─── Dataset excerpts ───
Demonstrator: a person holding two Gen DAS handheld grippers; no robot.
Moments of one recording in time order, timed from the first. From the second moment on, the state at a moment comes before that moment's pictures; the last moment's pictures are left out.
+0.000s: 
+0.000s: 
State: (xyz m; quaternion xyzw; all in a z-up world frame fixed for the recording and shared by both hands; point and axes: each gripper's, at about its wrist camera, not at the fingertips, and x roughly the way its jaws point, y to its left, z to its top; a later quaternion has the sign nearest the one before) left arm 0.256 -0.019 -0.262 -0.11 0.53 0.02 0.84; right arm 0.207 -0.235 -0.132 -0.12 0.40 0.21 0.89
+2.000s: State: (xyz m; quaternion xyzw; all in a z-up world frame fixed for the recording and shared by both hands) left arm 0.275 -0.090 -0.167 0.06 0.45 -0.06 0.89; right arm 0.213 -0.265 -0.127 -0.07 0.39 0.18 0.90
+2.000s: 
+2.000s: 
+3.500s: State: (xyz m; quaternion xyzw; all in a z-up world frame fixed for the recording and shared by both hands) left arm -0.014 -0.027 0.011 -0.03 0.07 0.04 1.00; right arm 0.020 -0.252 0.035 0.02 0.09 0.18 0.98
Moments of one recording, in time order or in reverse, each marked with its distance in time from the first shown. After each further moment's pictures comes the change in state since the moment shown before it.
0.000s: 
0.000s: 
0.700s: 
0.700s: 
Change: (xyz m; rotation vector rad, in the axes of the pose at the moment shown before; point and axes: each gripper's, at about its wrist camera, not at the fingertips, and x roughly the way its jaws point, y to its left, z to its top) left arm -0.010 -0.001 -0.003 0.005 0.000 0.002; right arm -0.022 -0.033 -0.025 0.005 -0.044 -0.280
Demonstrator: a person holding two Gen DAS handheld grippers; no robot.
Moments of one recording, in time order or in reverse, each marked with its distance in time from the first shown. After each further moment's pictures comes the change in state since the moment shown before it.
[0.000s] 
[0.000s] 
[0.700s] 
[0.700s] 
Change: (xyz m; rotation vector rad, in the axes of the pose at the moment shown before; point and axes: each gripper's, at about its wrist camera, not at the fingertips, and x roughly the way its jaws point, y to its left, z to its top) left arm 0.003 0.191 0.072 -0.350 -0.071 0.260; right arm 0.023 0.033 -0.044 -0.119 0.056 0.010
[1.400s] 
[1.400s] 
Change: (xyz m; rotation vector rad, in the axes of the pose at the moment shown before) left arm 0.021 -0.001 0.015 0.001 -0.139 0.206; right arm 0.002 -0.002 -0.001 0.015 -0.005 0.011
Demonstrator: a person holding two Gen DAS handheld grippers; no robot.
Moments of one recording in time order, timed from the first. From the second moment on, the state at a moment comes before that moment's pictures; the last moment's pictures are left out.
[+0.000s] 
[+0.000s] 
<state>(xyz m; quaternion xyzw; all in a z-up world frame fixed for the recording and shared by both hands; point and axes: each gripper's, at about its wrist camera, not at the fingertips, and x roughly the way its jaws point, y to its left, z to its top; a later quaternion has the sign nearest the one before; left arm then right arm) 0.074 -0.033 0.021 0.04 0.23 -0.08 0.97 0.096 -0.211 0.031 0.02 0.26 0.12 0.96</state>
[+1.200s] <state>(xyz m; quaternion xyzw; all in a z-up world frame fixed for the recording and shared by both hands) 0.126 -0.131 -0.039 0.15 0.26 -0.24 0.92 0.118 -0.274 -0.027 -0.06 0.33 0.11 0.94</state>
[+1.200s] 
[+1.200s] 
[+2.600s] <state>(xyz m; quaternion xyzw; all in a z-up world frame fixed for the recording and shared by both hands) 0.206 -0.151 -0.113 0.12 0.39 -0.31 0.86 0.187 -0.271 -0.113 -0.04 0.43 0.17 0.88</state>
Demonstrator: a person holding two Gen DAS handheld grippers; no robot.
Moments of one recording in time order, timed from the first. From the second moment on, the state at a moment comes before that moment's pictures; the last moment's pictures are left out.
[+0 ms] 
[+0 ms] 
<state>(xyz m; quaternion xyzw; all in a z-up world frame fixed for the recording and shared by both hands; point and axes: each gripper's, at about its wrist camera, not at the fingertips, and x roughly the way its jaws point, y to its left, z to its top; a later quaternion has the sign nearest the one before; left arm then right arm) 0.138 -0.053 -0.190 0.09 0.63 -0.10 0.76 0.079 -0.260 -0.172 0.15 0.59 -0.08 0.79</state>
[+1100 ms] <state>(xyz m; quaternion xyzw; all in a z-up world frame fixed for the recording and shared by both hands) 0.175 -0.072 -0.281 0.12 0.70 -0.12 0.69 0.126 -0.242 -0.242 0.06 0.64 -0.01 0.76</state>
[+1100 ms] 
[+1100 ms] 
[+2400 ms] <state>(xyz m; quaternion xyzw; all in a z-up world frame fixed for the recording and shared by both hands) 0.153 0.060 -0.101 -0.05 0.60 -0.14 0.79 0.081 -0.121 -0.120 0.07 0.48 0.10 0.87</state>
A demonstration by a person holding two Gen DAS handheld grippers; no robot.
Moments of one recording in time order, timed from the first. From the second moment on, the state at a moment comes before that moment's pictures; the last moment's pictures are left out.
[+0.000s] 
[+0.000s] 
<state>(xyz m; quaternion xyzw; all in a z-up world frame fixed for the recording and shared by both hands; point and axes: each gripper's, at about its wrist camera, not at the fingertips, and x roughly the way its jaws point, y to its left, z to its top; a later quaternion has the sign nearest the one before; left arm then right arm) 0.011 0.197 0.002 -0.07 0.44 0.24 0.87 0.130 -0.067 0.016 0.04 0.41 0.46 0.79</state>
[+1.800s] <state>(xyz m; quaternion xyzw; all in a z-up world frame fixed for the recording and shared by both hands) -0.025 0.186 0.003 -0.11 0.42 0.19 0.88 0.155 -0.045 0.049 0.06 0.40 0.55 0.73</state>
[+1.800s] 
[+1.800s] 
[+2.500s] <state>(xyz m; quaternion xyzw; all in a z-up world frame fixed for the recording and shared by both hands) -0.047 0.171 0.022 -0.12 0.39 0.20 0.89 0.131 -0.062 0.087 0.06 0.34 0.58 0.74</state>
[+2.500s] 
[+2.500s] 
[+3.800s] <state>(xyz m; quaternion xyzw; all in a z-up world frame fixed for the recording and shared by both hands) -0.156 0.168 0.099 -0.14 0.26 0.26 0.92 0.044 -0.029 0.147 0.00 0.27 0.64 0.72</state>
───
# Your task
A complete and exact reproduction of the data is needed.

# Exercise result
Demonstrator: a person holding two Gen DAS handheld grippers; no robot.
Moments of one recording in time order, timed from the first. From the second moment on, the state at a moment comes before that moment's pictures; the last moment's pictures are left out.
+0.000s: 
+0.000s: 
State: (xyz m; quaternion xyzw; all in a z-up world frame fixed for the recording and shared by both hands; point and axes: each gripper's, at about its wrist camera, not at the fingertips, and x roughly the way its jaws point, y to its left, z to its top; a later quaternion has the sign nearest the one before) left arm 0.256 -0.019 -0.262 -0.11 0.53 0.02 0.84; right arm 0.207 -0.235 -0.132 -0.12 0.40 0.21 0.89
+2.000s: State: (xyz m; quaternion xyzw; all in a z-up world frame fixed for the recording and shared by both hands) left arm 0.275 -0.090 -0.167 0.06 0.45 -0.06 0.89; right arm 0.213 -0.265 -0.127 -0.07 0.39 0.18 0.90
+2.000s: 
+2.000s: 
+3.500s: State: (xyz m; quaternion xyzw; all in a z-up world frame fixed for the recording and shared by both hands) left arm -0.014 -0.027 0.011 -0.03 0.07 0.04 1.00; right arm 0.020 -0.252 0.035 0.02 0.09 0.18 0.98
Moments of one recording, in time order or in reverse, each marked with its distance in time from the first shown. After each further moment's pictures comes the change in state since the moment shown before it.
0.000s: 
0.000s: 
0.700s: 
0.700s: 
Change: (xyz m; rotation vector rad, in the axes of the pose at the moment shown before; point and axes: each gripper's, at about its wrist camera, not at the fingertips, and x roughly the way its jaws point, y to its left, z to its top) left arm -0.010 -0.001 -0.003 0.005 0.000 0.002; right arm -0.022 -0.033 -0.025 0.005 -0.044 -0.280
Demonstrator: a person holding two Gen DAS handheld grippers; no robot.
Moments of one recording, in time order or in reverse, each marked with its distance in time from the first shown. After each further moment's pictures comes the change in state since the moment shown before it.
[0.000s] 
[0.000s] 
[0.700s] 
[0.700s] 
Change: (xyz m; rotation vector rad, in the axes of the pose at the moment shown before; point and axes: each gripper's, at about its wrist camera, not at the fingertips, and x roughly the way its jaws point, y to its left, z to its top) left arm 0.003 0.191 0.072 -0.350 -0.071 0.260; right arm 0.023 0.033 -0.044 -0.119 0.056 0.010
[1.400s] 
[1.400s] 
Change: (xyz m; rotation vector rad, in the axes of the pose at the moment shown before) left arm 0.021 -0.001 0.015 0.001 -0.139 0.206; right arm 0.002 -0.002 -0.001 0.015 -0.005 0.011
Demonstrator: a person holding two Gen DAS handheld grippers; no robot.
Moments of one recording in time order, timed from the first. From the second moment on, the state at a moment comes before that moment's pictures; the last moment's pictures are left out.
[+0.000s] 
[+0.000s] 
<state>(xyz m; quaternion xyzw; all in a z-up world frame fixed for the recording and shared by both hands; point and axes: each gripper's, at about its wrist camera, not at the fingertips, and x roughly the way its jaws point, y to its left, z to its top; a later quaternion has the sign nearest the one before; left arm then right arm) 0.074 -0.033 0.021 0.04 0.23 -0.08 0.97 0.096 -0.211 0.031 0.02 0.26 0.12 0.96</state>
[+1.200s] <state>(xyz m; quaternion xyzw; all in a z-up world frame fixed for the recording and shared by both hands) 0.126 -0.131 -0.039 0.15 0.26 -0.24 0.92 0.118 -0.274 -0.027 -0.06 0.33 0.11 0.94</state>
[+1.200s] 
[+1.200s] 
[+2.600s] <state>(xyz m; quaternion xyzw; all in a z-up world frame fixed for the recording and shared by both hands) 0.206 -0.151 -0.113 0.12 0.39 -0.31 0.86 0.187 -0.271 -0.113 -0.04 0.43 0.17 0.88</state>
Demonstrator: a person holding two Gen DAS handheld grippers; no robot.
Moments of one recording in time order, timed from the first. From the second moment on, the state at a moment comes before that moment's pictures; the last moment's pictures are left out.
[+0 ms] 
[+0 ms] 
<state>(xyz m; quaternion xyzw; all in a z-up world frame fixed for the recording and shared by both hands; point and axes: each gripper's, at about its wrist camera, not at the fingertips, and x roughly the way its jaws point, y to its left, z to its top; a later quaternion has the sign nearest the one before; left arm then right arm) 0.138 -0.053 -0.190 0.09 0.63 -0.10 0.76 0.079 -0.260 -0.172 0.15 0.59 -0.08 0.79</state>
[+1100 ms] <state>(xyz m; quaternion xyzw; all in a z-up world frame fixed for the recording and shared by both hands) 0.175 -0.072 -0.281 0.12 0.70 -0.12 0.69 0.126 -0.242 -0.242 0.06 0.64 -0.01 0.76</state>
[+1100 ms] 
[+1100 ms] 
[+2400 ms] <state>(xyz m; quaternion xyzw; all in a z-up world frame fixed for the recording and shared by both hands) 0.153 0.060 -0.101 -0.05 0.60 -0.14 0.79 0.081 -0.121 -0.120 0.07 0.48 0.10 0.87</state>
A demonstration by a person holding two Gen DAS handheld grippers; no robot.
Moments of one recording in time order, timed from the first. From the second moment on, the state at a moment comes before that moment's pictures; the last moment's pictures are left out.
[+0.000s] 
[+0.000s] 
<state>(xyz m; quaternion xyzw; all in a z-up world frame fixed for the recording and shared by both hands; point and axes: each gripper's, at about its wrist camera, not at the fingertips, and x roughly the way its jaws point, y to its left, z to its top; a later quaternion has the sign nearest the one before; left arm then right arm) 0.011 0.197 0.002 -0.07 0.44 0.24 0.87 0.130 -0.067 0.016 0.04 0.41 0.46 0.79</state>
[+1.800s] <state>(xyz m; quaternion xyzw; all in a z-up world frame fixed for the recording and shared by both hands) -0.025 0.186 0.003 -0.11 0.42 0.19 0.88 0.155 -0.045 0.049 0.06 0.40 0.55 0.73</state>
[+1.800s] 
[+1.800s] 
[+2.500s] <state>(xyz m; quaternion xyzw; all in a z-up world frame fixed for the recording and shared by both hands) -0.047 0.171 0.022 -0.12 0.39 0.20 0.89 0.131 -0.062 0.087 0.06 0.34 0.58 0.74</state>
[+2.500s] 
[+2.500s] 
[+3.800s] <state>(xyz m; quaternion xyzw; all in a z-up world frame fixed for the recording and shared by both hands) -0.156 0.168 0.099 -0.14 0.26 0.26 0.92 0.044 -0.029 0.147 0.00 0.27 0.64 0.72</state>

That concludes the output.